Un constat accablant pour l’exécutif
Alors que les députés s’apprêtent à débattre d’une proposition de loi écologiste visant à abaisser les seuils de cadmium dans les engrais phosphatés, une enquête publiée ce mercredi dresse un constat sévère sur l’inaction gouvernementale. Selon des documents internes consultés par le média spécialisé « Vert », l’État aurait élaboré au moins trois projets de décret entre 2019 et 2025, tous restés lettre morte. Le dernier en date, défendu par les services de l’exécutif, prévoirait un abaissement des limites… d’ici 2038, soit un délai de plus de dix ans dénoncé comme « dérisoire » par les associations environnementales.
Ces révélations interviennent alors que les autorités sanitaires avaient déjà tiré la sonnette d’alarme dès 2019 sur la dangerosité du cadmium, un métal lourd classé cancérigène avéré. L’Agence nationale de sécurité sanitaire (Anses) avait notamment recommandé une réduction drastique des teneurs autorisées dans les épandages agricoles, afin de limiter la contamination des sols et, par ricochet, des chaînes alimentaires.
La proposition de loi écologiste au cœur des tensions
Portée par des députés du groupe écologiste, la proposition de loi examinée à l’Assemblée nationale propose de fixer un seuil maximal de cadmium dans les engrais phosphatés à 20 milligrammes par kilogramme de phosphore (mg/kg P2O5) à horizon 2028, contre 60 mg/kg actuellement. Le texte prévoit également un renforcement des contrôles sur les produits importés, en particulier ceux en provenance d’Afrique du Nord, réputés plus contaminés.
Mais ce calendrier heurte de front les intérêts des exploitants agricoles, qui redoutent une flambée des coûts. Les engrais phosphatés low-cadmium, moins disponibles et plus chers, pourraient grever les marges des producteurs de grandes cultures, déjà confrontés à la volatilité des marchés. « Si on interdit trop vite les engrais les plus chargés, on met en danger la souveraineté alimentaire et la compétitivité de nos fermes », a fait valoir un représentant de la FNSEA, sollicité par les parlementaires.

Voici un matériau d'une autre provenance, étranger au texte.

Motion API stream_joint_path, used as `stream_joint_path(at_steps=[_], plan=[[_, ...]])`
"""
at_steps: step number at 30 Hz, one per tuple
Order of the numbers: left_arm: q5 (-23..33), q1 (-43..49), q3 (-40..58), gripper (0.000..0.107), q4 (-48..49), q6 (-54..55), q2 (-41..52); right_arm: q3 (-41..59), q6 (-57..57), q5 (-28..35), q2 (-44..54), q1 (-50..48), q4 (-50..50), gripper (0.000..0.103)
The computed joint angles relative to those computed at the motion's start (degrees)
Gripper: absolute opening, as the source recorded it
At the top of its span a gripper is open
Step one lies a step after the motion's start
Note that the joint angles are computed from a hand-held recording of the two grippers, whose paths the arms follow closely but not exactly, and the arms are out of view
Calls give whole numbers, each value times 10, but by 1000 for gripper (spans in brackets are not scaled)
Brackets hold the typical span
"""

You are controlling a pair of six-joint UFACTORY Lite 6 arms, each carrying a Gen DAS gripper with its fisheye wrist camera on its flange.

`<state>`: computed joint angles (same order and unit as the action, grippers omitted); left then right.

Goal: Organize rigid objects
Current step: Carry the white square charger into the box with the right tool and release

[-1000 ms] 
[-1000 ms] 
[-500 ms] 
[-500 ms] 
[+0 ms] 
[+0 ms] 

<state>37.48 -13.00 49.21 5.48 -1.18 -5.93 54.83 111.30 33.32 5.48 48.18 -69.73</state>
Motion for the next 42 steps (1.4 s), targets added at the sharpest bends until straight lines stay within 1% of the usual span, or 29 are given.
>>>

Un clivage agriculteurs-écologistes qui traverse la majorité
Les débats en commission ont déjà révélé des fractures profondes au sein même de la majorité présidentielle. Plusieurs députés Renaissance, sensibles aux arguments des syndicats agricoles, plaident pour un calendrier plus long et des dérogations pour les filières les plus dépendantes. D’autres, en revanche, jugent l’inaction sanitaire intolérable et appellent à voter le texte sans l’édulcorer. « On ne peut pas sacrifier la santé des Français sur l’autel des lobbies », s’est insurgé un élu de la majorité proche des questions de santé publique, sous couvert d’anonymat.
À gauche, les écologistes et les socialistes devraient voter en faveur du texte, tandis que les Républicains et le Rassemblement national se montrent réservés, voire hostiles, en raison des implications économiques. Le vote final, attendu en fin de semaine, s’annonce donc serré.

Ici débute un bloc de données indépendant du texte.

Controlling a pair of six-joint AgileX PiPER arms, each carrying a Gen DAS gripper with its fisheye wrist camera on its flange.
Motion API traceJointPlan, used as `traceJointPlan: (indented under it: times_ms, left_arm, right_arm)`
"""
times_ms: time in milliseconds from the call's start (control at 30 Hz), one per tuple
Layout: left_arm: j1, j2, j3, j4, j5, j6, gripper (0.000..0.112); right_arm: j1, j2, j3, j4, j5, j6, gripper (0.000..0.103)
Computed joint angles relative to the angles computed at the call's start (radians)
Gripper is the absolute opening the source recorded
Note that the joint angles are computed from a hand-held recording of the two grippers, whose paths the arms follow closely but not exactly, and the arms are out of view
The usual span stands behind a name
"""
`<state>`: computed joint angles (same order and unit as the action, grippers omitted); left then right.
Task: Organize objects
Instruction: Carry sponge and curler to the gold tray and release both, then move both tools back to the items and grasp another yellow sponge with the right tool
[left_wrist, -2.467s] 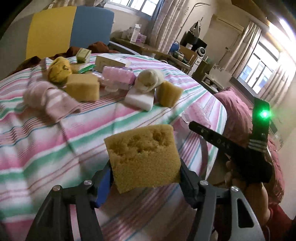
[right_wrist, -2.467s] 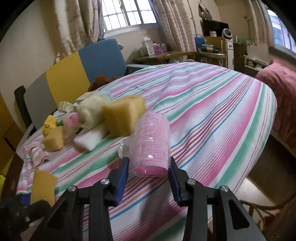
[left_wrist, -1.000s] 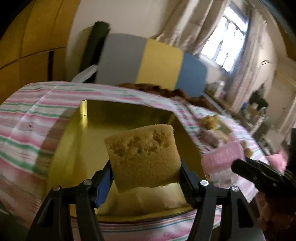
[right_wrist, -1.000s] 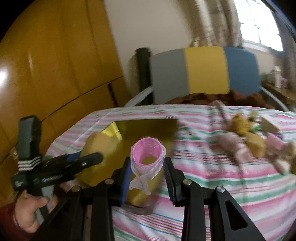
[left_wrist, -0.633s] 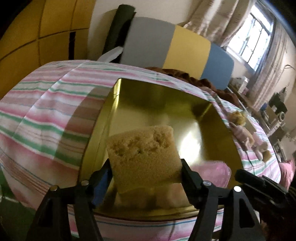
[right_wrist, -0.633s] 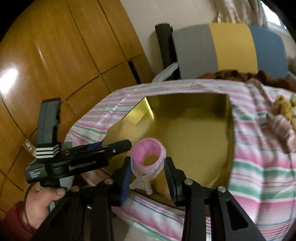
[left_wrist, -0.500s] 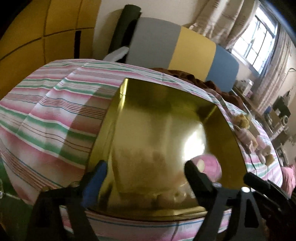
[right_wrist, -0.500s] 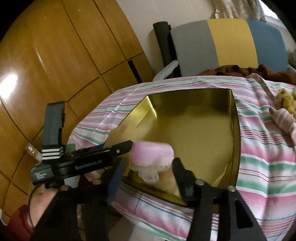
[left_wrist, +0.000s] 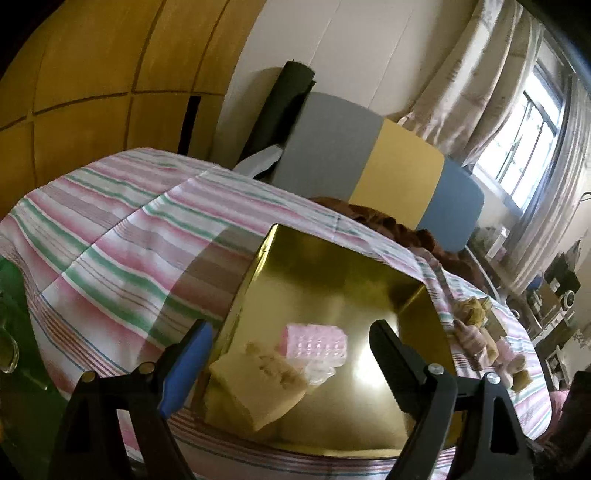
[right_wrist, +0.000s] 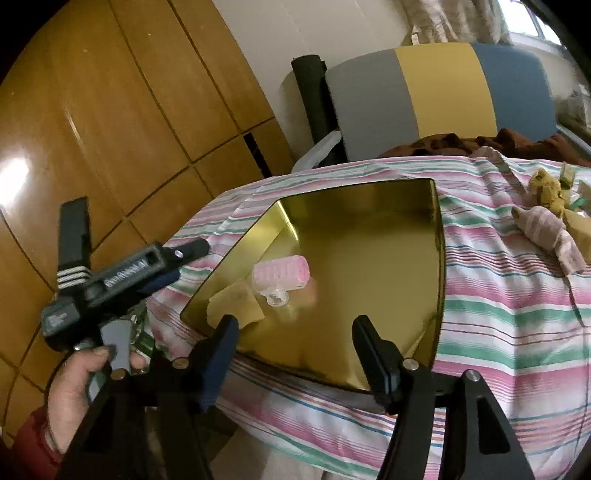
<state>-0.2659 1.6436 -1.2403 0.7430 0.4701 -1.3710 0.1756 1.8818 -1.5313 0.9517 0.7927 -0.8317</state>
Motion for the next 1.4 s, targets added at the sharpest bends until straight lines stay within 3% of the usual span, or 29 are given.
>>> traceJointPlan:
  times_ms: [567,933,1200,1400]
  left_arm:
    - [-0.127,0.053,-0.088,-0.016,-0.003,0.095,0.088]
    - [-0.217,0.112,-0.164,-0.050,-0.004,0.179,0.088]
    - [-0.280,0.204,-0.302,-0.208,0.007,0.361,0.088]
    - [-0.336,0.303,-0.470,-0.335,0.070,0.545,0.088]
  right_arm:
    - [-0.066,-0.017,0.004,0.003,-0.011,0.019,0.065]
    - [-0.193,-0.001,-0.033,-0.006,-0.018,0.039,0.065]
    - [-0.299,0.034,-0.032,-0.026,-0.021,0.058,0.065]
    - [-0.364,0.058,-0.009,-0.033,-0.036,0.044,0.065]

Un levier réglementaire sous-exploité
Au-delà du seul enjeu parlementaire, cette séquence relance le débat sur l’efficacité de la régulation publique face aux polluants du quotidien. Le cadmium, présent naturellement dans les phosphates utilisés comme engrais, s’accumule dans les sols et les cultures, notamment les céréales, les légumes-racines et le chocolat. Une exposition chronique est associée à des atteintes rénales, une fragilisation osseuse et un risque accru de cancers.
L’Union européenne travaille actuellement sur une révision du règlement « engrais » qui pourrait imposer des limites harmonisées, mais les négociations avancent lentement. En l’absence d’un cadre contraignant à Bruxelles, plusieurs États membres – comme la Belgique ou les Pays-Bas – ont déjà adopté des seuils plus stricts que la France. L’Hexagone, selon les associations, serait ainsi en retard sur ses voisins.

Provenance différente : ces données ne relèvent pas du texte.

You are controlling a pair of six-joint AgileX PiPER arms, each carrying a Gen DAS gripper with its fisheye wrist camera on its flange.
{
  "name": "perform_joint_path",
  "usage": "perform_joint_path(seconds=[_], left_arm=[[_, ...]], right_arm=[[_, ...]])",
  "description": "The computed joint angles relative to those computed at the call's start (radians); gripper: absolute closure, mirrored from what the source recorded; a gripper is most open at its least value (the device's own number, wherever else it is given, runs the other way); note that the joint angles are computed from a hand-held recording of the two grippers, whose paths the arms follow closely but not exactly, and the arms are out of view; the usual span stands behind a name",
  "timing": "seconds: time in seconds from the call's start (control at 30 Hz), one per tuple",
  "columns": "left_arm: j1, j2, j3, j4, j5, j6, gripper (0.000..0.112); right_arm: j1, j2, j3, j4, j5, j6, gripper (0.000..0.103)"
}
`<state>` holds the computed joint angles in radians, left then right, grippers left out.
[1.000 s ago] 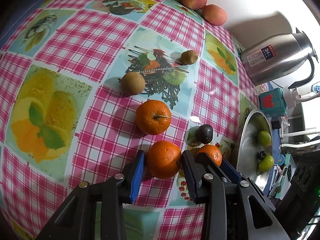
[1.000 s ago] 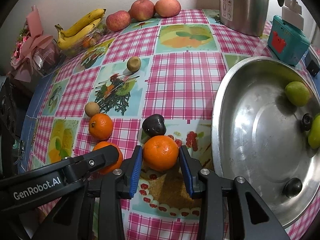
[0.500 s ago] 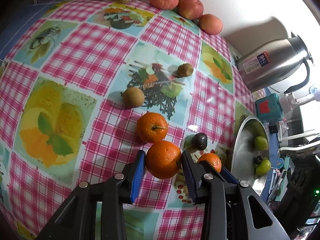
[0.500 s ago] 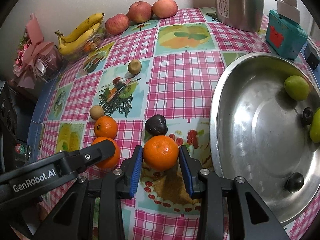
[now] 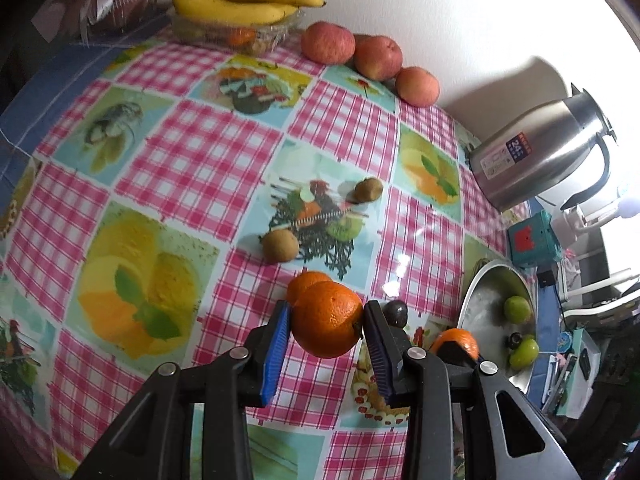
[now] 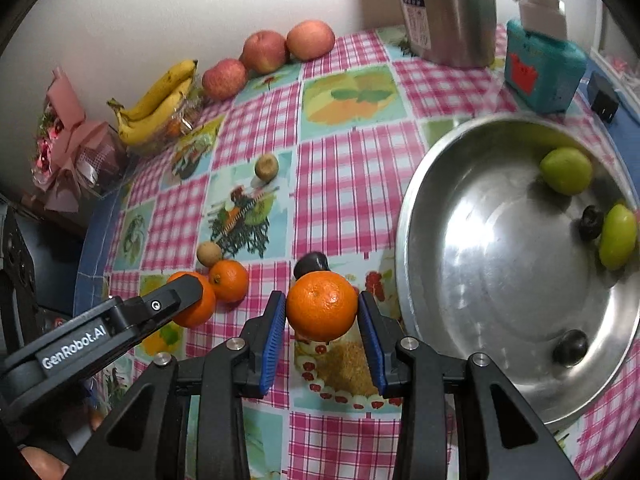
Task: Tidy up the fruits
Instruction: 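Lift both oranges and carry them over the steel basin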
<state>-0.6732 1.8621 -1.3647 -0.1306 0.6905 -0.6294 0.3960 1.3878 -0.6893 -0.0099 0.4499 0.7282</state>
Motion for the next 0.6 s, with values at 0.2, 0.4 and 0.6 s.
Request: perform_joint_path(seconds=[0.2,0.4,0.6], left_arm=[[-0.007,0.04,-0.099,0.06,0.055,-0.044,0.072],[-0.011,0.099,-0.202,0.098,0.104,-0.07,0.072],[-0.021,0.152,-0.289,0.131,0.135,-0.09,0.073]], right_arm=[[0.004,-0.013,-0.054,-0.081,0.073,0.062,0.065],[-0.018,0.011,-0.092,-0.086,0.088,0.035,0.065],[-0.048,0.029,-0.112,-0.084,0.1,0.005,0.065]])
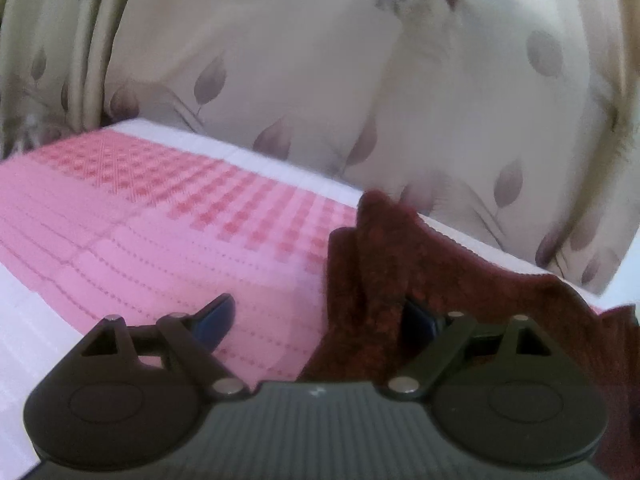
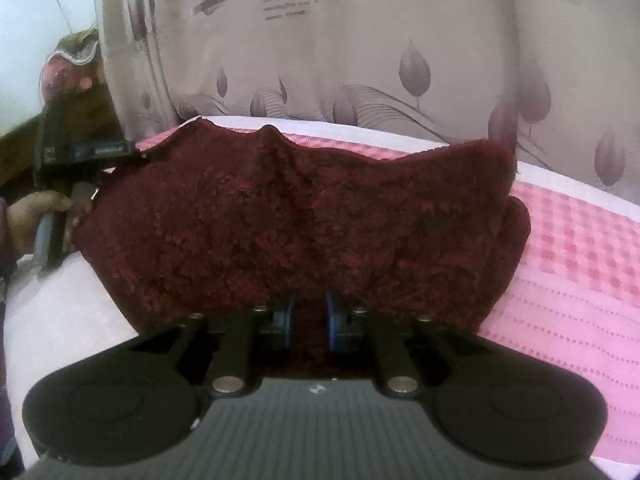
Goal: Fold small clothes
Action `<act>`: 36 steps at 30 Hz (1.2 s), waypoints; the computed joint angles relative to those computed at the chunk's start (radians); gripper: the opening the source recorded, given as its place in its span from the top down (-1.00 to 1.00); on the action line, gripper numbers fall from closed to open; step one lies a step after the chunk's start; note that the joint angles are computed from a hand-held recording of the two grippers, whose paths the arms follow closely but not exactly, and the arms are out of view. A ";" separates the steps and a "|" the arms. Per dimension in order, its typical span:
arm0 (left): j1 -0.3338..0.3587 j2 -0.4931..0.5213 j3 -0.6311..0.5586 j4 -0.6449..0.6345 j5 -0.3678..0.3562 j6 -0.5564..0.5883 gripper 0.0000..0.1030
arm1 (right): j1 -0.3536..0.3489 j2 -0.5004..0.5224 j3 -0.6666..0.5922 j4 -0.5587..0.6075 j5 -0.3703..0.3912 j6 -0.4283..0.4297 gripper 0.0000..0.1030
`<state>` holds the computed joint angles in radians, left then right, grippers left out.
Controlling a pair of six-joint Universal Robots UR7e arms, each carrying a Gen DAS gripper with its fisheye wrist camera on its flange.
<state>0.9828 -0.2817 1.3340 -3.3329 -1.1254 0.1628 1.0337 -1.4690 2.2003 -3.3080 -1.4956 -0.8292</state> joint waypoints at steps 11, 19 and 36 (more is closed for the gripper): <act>-0.053 -0.131 0.184 0.011 0.062 -0.011 -0.73 | -0.104 -0.056 0.209 -0.400 0.311 0.109 -0.57; -0.087 -0.121 0.163 0.083 0.166 0.102 -0.74 | -0.036 0.064 0.176 -0.514 0.167 0.164 -0.60; -0.075 -0.083 0.091 0.157 0.158 0.156 -0.88 | 0.122 0.263 0.042 -0.545 -0.218 0.130 -1.00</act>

Une nouvelle donne électorale
L’enquête de « Vert », largement relayée dans les médias ce mercredi, jette une lumière crue sur l’écart entre les promesses gouvernementales et les actes. L’exécutif, qui a fait de la transition écologique l’un de ses marqueurs, se retrouve dans une position inconfortable : tenter de contenter le monde agricole, électorat clé, tout en répondant aux attentes sanitaires des citoyens. La proposition de loi, quel que soit son sort, aura au moins eu le mérite de mettre en lumière sept années de tergiversations administratives.